Heutzutage besuchen mehr als 14000 kasachische Studenten chinesische Universitäten, die gezielt um weitere werben. Gleichzeitig gibt es in Kasachstan sechs Konfuzius-Institute. Aber es besteht durchaus die Furcht vor einer „Invasion” chinesischer Immigranten, die Einheimischen Arbeitsplätze wegnehmen oder sogar Gebietsansprüche stellen könnten. 

Als die Behörden es 2016 versäumten, bei einer später verworfenen Landreform von Anfang an deutlich zu machen, dass Ausländer kein Land in Kasachstan besitzen dürfen, kam es zu heftigen Protesten. Durch das Grenzabkommen mit China 1995 waren nämlich lediglich 43 Prozent der umstrittenen Landfläche bei Kasachstan verblieben. Nur etwas über drei Prozent der Kasachen heißen Investitionen aus China gut und fast die Hälfte der Bevölkerung hat ein negatives Bild von der BRI. Auch die Internierungslager in der überwiegend von Moslems bewohnten ostchinesischen Provinz Xinjiang, in denen einige der ethnischen zirka 1,5 Millionen Kasachen mit chinesischem Pass inhaftiert sein sollen, sind im zu 70 Prozent muslimischen Kasachstan zu einem heiklen innenpolitischen Thema geworden. Doch die dagegen protestierende kasachische Chinesin Sairagul Sauytbay musste mittlerweile Asyl in Schweden beantragen, nachdem man es ihr im Ok-tober 2018 in Kasachstan mit Rücksicht auf China verweigert hatte. Der im Rahmen eines „Rück-kehrerprogrammes“ eingebürgerte Kasache Serikschan Bilasch, der im Frühjahr 2017 die Organisation „Freiwillige des Vaterlandes“ gegründet und zum „Dschihad” gegen Chinesen aufgerufen hatte, gab kürzlich erst nach Androhung von sieben Jahren Haft auf. 
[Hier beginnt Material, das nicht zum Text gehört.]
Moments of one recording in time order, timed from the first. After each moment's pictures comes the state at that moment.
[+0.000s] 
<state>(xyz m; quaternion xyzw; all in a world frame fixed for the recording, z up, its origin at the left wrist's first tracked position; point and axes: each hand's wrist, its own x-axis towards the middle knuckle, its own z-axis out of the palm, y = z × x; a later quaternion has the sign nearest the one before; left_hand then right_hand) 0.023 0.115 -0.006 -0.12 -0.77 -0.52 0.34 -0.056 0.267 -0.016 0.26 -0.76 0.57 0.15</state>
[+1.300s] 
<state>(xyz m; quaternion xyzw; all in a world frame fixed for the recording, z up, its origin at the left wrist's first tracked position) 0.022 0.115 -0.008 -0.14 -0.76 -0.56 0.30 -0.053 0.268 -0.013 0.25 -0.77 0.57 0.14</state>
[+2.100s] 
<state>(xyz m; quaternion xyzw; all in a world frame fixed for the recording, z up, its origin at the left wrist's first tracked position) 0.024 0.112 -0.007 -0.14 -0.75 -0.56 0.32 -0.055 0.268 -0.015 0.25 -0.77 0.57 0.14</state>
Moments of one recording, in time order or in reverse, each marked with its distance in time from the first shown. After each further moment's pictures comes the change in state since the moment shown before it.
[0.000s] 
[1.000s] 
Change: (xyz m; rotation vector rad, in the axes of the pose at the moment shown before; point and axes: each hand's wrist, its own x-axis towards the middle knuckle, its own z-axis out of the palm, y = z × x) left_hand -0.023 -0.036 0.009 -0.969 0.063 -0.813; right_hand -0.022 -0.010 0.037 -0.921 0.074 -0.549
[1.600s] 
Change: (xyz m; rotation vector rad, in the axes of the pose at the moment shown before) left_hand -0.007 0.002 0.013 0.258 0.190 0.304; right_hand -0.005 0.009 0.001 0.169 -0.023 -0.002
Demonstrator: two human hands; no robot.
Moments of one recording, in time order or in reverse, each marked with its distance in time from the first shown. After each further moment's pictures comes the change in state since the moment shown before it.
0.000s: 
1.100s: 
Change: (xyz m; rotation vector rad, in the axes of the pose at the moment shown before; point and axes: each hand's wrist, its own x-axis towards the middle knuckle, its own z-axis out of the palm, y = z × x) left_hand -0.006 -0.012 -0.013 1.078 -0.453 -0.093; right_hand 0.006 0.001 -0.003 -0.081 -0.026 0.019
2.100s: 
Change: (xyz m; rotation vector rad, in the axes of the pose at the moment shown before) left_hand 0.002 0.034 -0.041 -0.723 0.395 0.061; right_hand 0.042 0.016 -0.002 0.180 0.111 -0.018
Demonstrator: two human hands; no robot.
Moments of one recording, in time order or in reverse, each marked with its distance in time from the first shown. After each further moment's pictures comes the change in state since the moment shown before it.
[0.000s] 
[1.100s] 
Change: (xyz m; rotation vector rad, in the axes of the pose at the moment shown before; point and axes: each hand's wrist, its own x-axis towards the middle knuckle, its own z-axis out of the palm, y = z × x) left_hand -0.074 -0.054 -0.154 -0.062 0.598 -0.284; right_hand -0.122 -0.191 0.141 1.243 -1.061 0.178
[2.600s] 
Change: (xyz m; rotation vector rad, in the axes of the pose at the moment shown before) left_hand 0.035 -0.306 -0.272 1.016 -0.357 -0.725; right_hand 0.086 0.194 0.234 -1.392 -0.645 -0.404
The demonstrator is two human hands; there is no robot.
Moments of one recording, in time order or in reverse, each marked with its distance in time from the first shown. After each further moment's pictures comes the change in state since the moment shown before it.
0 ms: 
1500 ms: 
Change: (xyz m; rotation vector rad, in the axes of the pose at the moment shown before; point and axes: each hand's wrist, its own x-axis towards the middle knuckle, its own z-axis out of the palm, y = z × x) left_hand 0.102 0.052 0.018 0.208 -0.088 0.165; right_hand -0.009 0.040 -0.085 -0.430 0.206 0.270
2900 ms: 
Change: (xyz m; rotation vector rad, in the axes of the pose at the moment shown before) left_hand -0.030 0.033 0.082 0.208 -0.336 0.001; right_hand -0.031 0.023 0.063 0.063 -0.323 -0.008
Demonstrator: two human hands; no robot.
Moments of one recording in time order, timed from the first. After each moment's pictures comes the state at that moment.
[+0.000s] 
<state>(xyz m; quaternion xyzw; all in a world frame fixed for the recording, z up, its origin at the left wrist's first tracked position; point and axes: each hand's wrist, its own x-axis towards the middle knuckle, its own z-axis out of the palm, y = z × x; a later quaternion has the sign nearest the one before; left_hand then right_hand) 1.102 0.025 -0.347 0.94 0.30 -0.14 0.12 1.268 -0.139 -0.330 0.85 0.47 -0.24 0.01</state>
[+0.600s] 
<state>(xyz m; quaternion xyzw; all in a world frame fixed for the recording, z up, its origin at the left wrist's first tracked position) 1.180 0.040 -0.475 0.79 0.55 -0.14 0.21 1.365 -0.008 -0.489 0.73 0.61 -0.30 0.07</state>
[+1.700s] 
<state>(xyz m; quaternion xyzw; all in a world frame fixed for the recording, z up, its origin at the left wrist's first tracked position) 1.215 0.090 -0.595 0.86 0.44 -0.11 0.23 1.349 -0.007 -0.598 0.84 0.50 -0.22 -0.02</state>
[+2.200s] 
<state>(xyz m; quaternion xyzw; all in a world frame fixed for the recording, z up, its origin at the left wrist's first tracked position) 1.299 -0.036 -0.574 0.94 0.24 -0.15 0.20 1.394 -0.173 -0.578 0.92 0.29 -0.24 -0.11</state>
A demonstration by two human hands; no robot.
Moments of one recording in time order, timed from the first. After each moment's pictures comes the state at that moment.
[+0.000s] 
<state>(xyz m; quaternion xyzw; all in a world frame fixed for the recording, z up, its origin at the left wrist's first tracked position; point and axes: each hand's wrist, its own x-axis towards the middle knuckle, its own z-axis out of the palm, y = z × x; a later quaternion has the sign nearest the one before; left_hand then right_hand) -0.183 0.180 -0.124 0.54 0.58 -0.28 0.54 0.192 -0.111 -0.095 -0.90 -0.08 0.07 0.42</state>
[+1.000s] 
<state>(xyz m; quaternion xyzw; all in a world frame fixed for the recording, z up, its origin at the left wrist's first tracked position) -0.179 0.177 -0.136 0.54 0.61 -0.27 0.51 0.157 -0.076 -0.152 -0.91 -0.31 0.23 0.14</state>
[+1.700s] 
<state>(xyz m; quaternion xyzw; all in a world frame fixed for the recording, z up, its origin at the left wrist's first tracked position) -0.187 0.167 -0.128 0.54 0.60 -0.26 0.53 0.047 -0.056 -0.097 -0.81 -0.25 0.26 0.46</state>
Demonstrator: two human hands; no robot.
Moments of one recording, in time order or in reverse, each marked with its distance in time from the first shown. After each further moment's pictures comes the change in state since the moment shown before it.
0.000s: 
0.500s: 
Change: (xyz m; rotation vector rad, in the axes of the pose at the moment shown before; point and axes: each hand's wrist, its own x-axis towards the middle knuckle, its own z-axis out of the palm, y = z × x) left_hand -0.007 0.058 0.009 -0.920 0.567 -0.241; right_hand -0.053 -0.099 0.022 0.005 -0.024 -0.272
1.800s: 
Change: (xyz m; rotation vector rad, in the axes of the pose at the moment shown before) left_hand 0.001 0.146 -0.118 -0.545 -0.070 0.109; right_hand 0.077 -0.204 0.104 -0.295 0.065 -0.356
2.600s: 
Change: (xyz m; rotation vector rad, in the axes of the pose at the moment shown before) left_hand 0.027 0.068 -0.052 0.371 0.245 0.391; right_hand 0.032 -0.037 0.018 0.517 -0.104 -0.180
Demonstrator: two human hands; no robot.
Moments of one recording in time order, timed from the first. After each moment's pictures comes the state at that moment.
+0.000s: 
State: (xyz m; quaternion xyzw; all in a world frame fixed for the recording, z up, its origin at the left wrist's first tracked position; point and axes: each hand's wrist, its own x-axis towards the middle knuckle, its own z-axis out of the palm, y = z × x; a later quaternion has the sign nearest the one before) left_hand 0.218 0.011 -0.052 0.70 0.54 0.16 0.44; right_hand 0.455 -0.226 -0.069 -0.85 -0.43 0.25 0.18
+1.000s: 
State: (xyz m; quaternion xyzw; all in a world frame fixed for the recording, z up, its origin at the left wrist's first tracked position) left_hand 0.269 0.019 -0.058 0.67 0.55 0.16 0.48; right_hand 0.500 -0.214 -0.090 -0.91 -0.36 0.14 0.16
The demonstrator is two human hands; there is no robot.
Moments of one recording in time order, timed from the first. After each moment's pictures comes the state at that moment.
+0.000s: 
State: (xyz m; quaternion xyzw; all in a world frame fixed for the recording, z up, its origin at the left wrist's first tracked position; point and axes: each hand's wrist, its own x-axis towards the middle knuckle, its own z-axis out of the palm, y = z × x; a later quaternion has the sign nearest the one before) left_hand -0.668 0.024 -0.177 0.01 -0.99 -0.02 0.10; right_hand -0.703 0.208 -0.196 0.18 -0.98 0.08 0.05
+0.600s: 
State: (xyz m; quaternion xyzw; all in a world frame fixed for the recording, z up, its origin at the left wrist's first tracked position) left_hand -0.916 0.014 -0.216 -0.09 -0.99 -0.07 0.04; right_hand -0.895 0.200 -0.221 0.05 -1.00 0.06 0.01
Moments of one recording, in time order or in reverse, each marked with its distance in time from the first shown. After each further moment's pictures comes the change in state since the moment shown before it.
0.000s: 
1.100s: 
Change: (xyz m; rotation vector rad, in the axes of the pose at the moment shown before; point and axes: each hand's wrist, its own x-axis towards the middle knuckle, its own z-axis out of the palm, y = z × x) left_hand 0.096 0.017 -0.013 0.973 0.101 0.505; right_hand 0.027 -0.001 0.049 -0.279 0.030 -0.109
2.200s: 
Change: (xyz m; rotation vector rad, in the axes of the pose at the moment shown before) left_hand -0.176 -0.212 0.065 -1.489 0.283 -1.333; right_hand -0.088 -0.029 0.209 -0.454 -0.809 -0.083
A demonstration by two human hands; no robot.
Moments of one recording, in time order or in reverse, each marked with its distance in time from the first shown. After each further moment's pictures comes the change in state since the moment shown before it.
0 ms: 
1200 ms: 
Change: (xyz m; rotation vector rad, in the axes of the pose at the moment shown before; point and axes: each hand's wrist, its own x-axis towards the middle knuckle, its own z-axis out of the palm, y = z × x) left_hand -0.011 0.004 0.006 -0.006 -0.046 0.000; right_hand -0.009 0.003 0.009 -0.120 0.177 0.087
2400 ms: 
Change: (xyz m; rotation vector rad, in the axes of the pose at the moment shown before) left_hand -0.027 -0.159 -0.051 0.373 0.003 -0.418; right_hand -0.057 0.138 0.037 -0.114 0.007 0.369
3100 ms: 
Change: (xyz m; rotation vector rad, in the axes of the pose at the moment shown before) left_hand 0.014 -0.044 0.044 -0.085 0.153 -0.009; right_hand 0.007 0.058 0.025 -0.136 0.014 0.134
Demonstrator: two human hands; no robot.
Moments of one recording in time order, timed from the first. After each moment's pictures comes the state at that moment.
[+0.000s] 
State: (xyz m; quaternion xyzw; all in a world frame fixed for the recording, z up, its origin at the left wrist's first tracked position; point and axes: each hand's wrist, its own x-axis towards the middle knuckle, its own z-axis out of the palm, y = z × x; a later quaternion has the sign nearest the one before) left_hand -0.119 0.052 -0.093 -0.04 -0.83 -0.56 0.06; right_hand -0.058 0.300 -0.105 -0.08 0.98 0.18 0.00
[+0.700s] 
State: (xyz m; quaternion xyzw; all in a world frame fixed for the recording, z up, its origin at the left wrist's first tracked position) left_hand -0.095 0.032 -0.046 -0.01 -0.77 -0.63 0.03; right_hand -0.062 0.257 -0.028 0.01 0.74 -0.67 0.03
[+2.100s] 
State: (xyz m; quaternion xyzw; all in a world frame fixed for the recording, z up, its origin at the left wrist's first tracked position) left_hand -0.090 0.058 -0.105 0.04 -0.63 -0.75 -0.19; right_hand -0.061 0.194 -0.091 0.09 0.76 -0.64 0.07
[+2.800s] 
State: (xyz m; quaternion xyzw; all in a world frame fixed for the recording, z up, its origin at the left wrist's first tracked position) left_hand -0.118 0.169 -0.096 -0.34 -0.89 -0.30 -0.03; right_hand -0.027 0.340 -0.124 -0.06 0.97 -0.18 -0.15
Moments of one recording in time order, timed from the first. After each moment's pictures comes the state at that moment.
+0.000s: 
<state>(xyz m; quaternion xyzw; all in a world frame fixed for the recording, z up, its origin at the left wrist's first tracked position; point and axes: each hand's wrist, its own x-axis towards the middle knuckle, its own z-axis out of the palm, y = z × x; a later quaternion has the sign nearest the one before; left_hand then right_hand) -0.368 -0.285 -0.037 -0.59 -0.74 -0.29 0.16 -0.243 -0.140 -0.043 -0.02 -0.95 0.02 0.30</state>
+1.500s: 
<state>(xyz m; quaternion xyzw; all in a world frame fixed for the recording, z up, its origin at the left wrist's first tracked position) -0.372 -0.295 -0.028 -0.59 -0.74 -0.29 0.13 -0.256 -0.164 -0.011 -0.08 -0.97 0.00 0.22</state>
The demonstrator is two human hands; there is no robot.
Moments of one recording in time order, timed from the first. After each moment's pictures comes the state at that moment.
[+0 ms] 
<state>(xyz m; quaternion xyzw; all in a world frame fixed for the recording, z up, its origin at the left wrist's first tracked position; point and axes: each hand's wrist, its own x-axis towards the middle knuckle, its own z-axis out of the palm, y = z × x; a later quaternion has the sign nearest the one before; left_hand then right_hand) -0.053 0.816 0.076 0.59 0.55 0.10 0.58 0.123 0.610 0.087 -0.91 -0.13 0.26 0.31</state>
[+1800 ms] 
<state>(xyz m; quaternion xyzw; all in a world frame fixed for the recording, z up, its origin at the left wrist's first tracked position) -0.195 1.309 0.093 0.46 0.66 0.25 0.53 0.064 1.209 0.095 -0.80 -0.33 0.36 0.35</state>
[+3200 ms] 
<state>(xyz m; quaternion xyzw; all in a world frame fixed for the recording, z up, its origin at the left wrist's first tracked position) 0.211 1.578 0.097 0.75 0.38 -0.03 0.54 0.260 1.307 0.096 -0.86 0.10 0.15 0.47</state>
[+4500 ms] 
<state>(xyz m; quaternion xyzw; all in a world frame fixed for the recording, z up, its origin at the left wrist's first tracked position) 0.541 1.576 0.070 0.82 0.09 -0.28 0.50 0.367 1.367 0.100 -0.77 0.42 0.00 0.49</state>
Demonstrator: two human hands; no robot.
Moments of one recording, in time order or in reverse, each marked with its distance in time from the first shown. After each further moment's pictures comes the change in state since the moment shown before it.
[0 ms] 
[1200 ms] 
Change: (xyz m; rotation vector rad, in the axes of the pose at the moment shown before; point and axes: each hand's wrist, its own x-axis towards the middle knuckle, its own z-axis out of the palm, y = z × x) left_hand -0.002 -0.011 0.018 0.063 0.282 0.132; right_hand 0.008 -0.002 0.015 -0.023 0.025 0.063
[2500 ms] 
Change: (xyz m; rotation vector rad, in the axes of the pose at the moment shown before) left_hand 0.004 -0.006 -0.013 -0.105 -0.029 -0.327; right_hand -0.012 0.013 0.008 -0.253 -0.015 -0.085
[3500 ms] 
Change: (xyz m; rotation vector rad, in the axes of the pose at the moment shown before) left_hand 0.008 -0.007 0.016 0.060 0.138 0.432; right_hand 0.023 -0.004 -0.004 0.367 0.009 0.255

Trotz der markanten Worte der Führungsriegen ist eine echte Freundschaft zwischen beiden Völkern aufgrund der ethnischen Spannungen daher unwahrscheinlich. Als Erbe des Zarentums und der Sowjetunion bleibt Kasachstan Teil der russischsprachigen Sphäre und die Annäherung an das Reich der Mitte eine wirtschaftliche Notwendigkeit.